Pasaron ya los festejos por los veinticinco años de la democracia. Pero la verdad, no fue nada demasiado apabullante. Un suplemento por aquí, otro por allá, un reporte televisivo en el noticiero, algún programa en el cable, ningún recital con Mercedes Sosa o León Gieco. Es curioso, o no tanto, pero la mayoría de los informes especiales se detuvieron largo y tendido sobre los años ’83, ’84, ’85, y mucho menos sobre los 22 restantes (quizá la democracia fue algo que pasó hace veinticinco años y no nos dimos cuenta). De hecho, con el tiempo, Alfonsín se fue convirtiendo en un viejito simpático al que todos queremos y la Coordinadora en un grupo de jóvenes militantes idealistas. En cambio Menem no corre la misma suerte, al menos por ahora. Pero no hay por qué descartar que para el trigésimo aniversario alguien se sincere y declare: “Ah, eran los años en que viajábamos a Miami” (lo que en términos intelectuales podría traducirse como: “Ah, eran los años en que nos dedicábamos a escribir sobre Walter Benjamin y las nubes de Ubeda”). Volviendo a la celebración, un diario fotografió a diversas personalidades de estos veinticinco años en la Plaza de Mayo. Tomadas en su mayoría al amanecer (sombras largas, luz amarilla), aparecen políticos, científicos, cantantes de rock, músicos de tango, familiares de victimas de atentados, artistas plásticos, bailarines. Pero ningún escritor. El candidato seguramente debió haber sido Sabato, pero por alguna razón no habrá podido o querido participar. Siguiendo con este ejercicio de periodismo-ficción, imagino la discusión que debe haber provocado la defección del prologuista del Nunca Más. ¿A quién convocar en su reemplazo? ¿Quién es el Sabato de hoy? ¿Quién cumple con todos esos requisitos? En mi opinión, nuestro actual Sabato es... (no, mejor me lo reservo).

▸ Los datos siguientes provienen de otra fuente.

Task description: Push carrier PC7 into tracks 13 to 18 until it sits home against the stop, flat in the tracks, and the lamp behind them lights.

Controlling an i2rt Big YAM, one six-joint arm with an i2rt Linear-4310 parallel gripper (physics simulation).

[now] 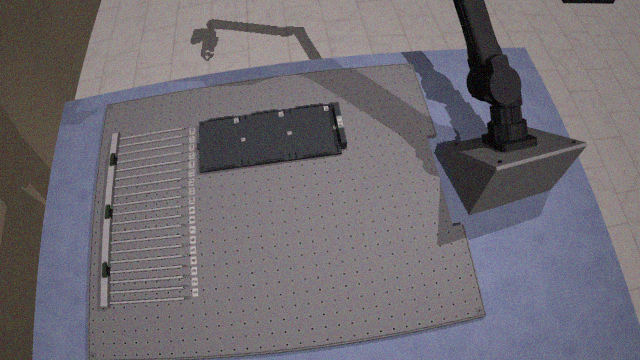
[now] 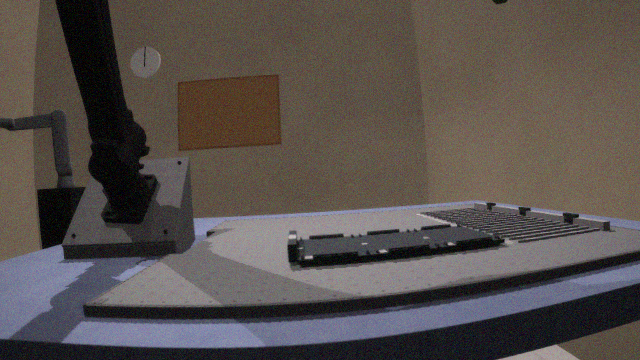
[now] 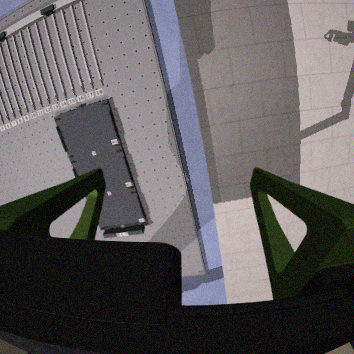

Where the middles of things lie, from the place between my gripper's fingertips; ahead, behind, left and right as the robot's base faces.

Y mientras el gobernador de la Provincia de Buenos Aires, en otra demostración de su irrenunciable progresismo, inaugura escuelas con el nombre de Rodolfo Walsh, se me ocurrió pensar en cuáles fueron los acontecimientos culturales ocurridos antes de 1983 que más recuerdos y homenajes recibieron en estos veinticinco años de democracia. Un candidato a ganar es Teatro Abierto. Realizado en 1981 durante la apertura de Viola (cuando se reunía con músicos de rock y políticos que luego se volverían probos demócratas), según mis estadísticas privadas no pasan más de seis meses sin que aparezca en algún medio una nota de homenaje, auto-homenaje, celebración o auto-celebración (en el 100% de los casos se lee la palabra “resistencia”).
En fin, es lo que hay. Quizá tenga que ver con que entre nosotros no cunde el gusto por el homenaje. En ese tema habría que seguir el ejemplo de México. Allí, como en ningún otro país, el Estado tiene como una de sus funciones el homenaje con pompas y trompetas (y mesas redondas). Este año Carlos Fuentes cumplió 80. Pues bien, raudamente se organizó el festín, pleno de ministros, secretarios, escritores amigos, escritores enemigos, escritores indiferentes, periodistas y curiosos. Por supuesto, también se sumaron la industria editorial con sus reediciones de tapa dura, la feria de Guadalajara y las guías de turismo (allí como acá, el Estado y el mercado conviven fraternamente, al punto en que no se sabe dónde comienza uno y dónde termina el otro). De Salvador Novo, que vivió treinta años en la calle Santa Rosalía en Coyoacán, D.F., hasta que, aún en vida, el Estado decidió ponerle Novo a esa calle; a Octavio Paz, que ganó el Nobel en 1990 y cuya fiesta de celebración aún continúa (¡con el anfitrión ya muerto!), nada iguala la capacidad del Estado mexicano para ungir a la literatura como una actividad estatal, como un velorio oficial. Nada de eso sucede aquí; a nosotros no nos da ni para la ironía. Ocurre que en la Argentina el Estado, ahora y antes, se define básicamente por su carácter antiintelectual.